For a homelab personal assistant, the clear removals are anything in categories you don't use: sub-agent orchestration, development tooling for languages you don't run through Hermes, productivity apps you don't have accounts for, media and social tools.

The improvement is proportional. Cutting the skills prompt from 45KB to 14KB reduces prefill time per call by 70% — which for a three-call query is the difference between 30 minutes and under 10.


Toolsets: Two Specific Offenders

delegation allows Hermes to spawn sub-agents to handle parts of a task. On a local 7B model this is counterproductive — for a simple disk usage query the model may delegate to a sub-agent, which means additional full LLM round-trips, each with the full system prompt. Disable it:

hermes tools disable delegation

clarify makes the model ask clarifying questions before acting when it's uncertain. This adds a full LLM call before any tool is invoked. On CPU hardware, one extra call is 5–15 minutes. Disable it:

hermes tools disable clarify

Other toolsets worth reviewing depending on your use case:

hermes tools disable browser        # if you only need terminal access
hermes tools disable code_execution # if you don't need sandboxed code execution
hermes tools disable session_search # not needed for most homelab queries

Verifying the Improvement

After each round of changes, restart the gateway and measure:

hermes gateway stop && hermes gateway start

# Check the new prompt size
wc -c ~/.hermes/.skills_prompt_snapshot.json

# Time an actual query
time hermes chat -q "how much disk space do I have?"

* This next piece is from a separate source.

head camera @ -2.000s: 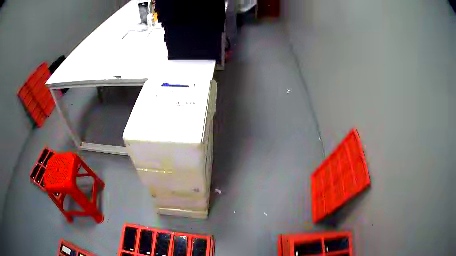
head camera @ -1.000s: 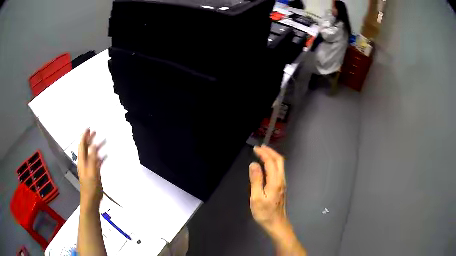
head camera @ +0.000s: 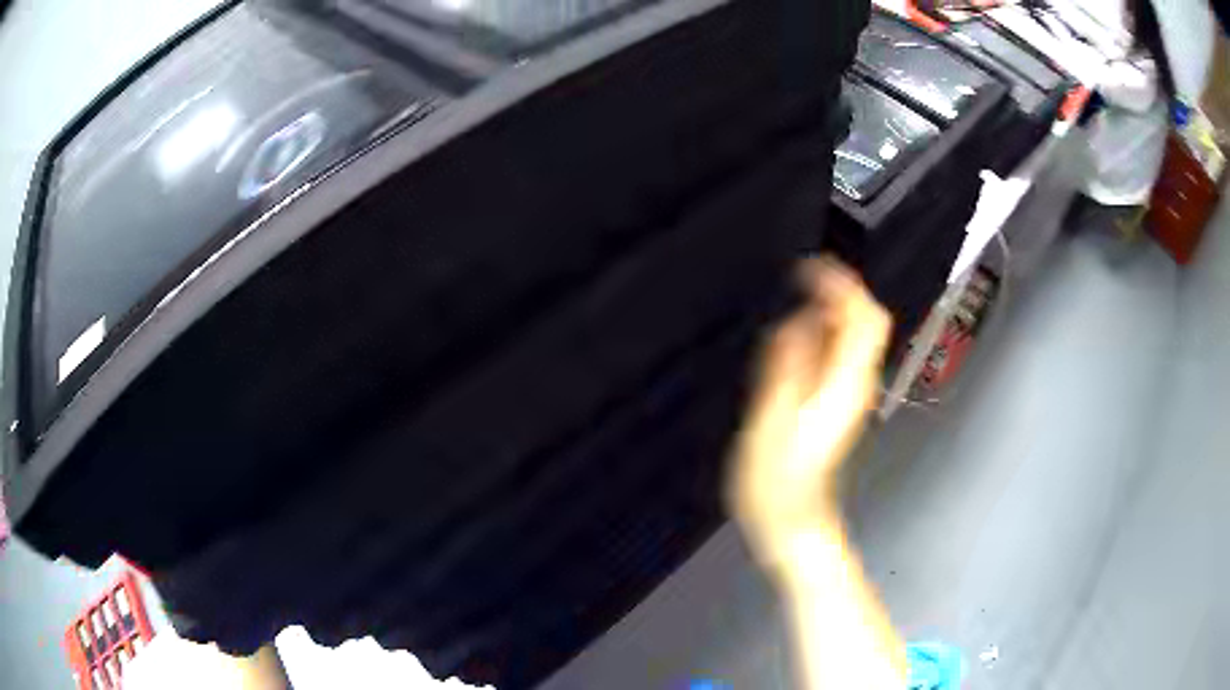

The new prompt size tells you exactly what to expect. Each 4KB removed from the snapshot saves roughly 1,000 tokens × number of LLM calls from the total response time.


Minimum Viable Configuration for a Homelab Assistant

What to keep enabled by default:

What it does
terminal toolset Shell command execution — runs df, sensors, etc.
file toolset File read/write operations
homeassistant toolset Home Assistant device control
memory toolset Persistent memory between sessions
todo toolset Task tracking

Add skills back individually when you have a concrete use for them. Every enabled skill is a permanent cost on every LLM call, paid regardless of whether that skill is relevant to the query.


Summary

A 39-minute disk usage query has nothing to do with the model or the hardware — it's the system prompt size.

Check Command What to look for
Model loaded ollama ps Model listed, Until: Forever
No swap free -h Swap used: ~0
No disk I/O iostat -x 1 3 %util near 0 during inference
Prompt size wc -c ~/.hermes/.skills_prompt_snapshot.json Target under 15KB
Baseline speed Direct Ollama test Calculate actual tok/s

Fix in order: disable unused skills, disable delegation, disable clarify. Restart the gateway after each change and measure the improvement.